One huge reason I have been flipping out so much is that my daughter just turned 21. This date has always been a milestone for me. I thought by now I would be rich and famous. (Well, at the very least, have a dozen or so published books under my belt). After spending a wonderful 23 years serving my awesome children, this represents my time, when their mummy can walk into the limelight a free agent, without guilt.

The closer this monumental time neared, the less I was able to write. IIt was not for want of ideas. I have a couple of dozen fiction stories I have never quite got around to retyping and sending off. I have several novels, both in the works and finished. Every day I see or hear things I just know would make a great article if I would just do my job. Increasingly, I felt a pressure building, and I knew something had to give.

I sprained my ankle three weeks ago. For two weeks, I was able to keep busy without actually being creative. Now in my defense, I have been continuing to log onto my writing sites and stay active. I started my blog. I even upgraded my membership, which carried its own weight of purpose. I joined a couple of writing groups and read countless articles.
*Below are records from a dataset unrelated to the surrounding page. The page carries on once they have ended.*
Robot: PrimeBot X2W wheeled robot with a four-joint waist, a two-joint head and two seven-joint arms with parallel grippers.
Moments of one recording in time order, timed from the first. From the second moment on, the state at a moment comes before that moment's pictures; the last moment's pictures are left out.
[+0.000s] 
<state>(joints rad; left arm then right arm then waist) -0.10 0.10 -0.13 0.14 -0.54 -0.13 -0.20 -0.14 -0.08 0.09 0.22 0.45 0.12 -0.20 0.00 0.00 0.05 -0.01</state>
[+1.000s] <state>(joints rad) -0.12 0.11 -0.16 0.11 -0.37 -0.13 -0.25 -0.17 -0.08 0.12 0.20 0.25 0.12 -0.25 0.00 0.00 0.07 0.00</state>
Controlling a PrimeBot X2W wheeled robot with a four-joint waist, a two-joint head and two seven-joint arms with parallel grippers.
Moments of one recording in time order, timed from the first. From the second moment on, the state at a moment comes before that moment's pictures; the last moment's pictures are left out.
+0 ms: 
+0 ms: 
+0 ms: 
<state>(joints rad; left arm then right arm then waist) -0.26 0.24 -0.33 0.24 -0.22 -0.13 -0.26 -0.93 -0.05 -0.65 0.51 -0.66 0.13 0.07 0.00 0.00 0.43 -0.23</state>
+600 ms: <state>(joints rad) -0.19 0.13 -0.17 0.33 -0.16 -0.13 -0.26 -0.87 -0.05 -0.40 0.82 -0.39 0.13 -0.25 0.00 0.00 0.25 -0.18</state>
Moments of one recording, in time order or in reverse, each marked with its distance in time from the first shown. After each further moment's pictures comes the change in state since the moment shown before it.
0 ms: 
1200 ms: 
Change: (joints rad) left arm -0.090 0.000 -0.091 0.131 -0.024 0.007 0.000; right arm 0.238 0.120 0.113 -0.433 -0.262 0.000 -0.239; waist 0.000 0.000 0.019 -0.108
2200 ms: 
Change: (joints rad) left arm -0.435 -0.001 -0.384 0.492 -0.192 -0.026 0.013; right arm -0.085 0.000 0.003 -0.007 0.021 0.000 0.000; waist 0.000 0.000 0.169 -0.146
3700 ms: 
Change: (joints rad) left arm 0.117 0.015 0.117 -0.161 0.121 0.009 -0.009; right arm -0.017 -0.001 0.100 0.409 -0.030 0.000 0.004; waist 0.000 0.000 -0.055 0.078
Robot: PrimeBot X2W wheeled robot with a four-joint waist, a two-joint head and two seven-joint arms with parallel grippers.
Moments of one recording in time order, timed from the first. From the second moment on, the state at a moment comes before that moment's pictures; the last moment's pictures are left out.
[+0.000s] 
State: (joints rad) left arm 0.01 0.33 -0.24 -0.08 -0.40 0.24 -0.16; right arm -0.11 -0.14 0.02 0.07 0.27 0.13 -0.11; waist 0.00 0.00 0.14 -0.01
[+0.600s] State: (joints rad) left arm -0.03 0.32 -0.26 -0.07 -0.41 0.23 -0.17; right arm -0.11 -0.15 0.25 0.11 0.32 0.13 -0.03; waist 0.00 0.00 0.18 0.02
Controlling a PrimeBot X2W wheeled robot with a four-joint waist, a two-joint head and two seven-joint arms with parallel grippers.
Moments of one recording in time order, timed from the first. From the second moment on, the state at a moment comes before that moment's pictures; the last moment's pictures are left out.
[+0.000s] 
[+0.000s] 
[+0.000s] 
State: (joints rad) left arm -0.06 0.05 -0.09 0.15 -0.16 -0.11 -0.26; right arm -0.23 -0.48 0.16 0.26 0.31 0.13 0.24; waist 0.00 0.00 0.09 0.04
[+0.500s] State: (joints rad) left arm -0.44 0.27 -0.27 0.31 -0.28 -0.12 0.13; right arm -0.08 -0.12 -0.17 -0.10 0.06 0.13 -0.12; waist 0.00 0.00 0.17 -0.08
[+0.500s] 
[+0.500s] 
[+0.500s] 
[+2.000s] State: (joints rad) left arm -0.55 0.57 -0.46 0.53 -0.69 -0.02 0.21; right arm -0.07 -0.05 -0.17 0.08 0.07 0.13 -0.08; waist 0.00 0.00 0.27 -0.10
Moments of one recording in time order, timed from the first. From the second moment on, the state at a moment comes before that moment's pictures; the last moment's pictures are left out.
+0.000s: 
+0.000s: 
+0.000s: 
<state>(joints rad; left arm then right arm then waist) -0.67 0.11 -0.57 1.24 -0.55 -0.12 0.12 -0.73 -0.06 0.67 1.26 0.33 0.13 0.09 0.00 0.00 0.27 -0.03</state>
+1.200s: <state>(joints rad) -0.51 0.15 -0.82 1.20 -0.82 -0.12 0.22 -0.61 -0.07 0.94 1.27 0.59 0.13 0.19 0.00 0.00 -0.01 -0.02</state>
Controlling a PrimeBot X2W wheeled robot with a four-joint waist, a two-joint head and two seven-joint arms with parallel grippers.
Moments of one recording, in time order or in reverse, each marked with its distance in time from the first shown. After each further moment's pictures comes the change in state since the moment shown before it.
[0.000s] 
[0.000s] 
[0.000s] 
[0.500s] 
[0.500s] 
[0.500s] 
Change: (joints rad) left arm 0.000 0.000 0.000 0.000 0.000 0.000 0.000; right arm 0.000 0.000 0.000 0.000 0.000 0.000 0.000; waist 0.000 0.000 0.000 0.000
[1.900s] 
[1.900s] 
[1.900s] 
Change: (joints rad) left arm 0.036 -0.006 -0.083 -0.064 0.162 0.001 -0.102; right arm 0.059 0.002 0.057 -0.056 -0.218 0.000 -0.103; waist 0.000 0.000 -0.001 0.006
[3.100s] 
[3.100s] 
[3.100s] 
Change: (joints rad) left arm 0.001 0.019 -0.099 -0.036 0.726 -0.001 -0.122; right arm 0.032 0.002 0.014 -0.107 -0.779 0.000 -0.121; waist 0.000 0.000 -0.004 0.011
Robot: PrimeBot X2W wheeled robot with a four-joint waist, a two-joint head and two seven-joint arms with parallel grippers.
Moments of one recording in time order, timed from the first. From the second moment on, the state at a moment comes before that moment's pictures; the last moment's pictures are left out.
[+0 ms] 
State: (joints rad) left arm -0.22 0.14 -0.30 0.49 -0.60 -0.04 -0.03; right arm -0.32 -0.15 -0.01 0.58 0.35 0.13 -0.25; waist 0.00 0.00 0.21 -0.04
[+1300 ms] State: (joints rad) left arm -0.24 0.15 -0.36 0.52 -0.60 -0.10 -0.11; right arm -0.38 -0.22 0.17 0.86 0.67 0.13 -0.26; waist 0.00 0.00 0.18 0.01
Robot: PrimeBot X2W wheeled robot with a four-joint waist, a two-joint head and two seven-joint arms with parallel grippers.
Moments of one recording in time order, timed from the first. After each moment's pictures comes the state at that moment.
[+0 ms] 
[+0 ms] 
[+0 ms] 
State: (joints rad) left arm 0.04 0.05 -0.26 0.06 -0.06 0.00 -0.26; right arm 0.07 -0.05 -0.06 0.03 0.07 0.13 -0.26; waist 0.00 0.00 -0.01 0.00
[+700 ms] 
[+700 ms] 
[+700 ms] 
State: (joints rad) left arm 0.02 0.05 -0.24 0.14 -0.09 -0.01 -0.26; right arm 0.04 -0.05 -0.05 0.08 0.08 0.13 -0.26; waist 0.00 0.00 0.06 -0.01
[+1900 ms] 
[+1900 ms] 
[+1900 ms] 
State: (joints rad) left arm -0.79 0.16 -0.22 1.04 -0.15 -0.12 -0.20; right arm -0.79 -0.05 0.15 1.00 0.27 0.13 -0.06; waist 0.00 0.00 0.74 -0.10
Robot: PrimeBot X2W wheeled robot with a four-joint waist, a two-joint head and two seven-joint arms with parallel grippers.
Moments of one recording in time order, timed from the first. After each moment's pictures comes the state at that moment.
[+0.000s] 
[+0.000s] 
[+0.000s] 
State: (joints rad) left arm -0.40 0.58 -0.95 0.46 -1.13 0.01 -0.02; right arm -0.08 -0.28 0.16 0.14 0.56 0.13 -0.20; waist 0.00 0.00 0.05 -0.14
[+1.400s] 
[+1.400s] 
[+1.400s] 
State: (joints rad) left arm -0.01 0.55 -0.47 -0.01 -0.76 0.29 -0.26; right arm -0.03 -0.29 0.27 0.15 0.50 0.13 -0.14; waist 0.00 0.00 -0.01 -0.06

Then it happened, as easily as taking a breath. Something like when you are humming, trying to remember a tune, and then suddenly burst into song. (When everyone stares at you like you are crazy). I had to get down some ideas that refused to budge. I thought I would work on some research I had been planning for a novel, and instead, wrote three chapters! The next day I did another 10 pages. I am writing this after completing a character evaluation that had eluded me for weeks. I want to throw open my door and scream down the street, “I’m bacckkk!”

I always knew I would be cured of writer’s block. I love the entire writing process. It is too important to my own mental health. My writing oasis is where I go when I am happy, or sad, or too ticked to get it all out orally. It is where I have wonderful beings born in my mind, waiting impatiently to come out and play and have their own voices heard. Will the dreaded bug ever infect me again? I sure hope not. In the future, I am going to use every skill I possess to make sure it does not. Just in case, does anyone know if companies are marketing a preventive shot for Writer’s Block? I will be the first in line!

AmiaEagle


Note; I would like to thank Patricia Gilliam and all the authors who wrote articles that inflamed my writing muse again.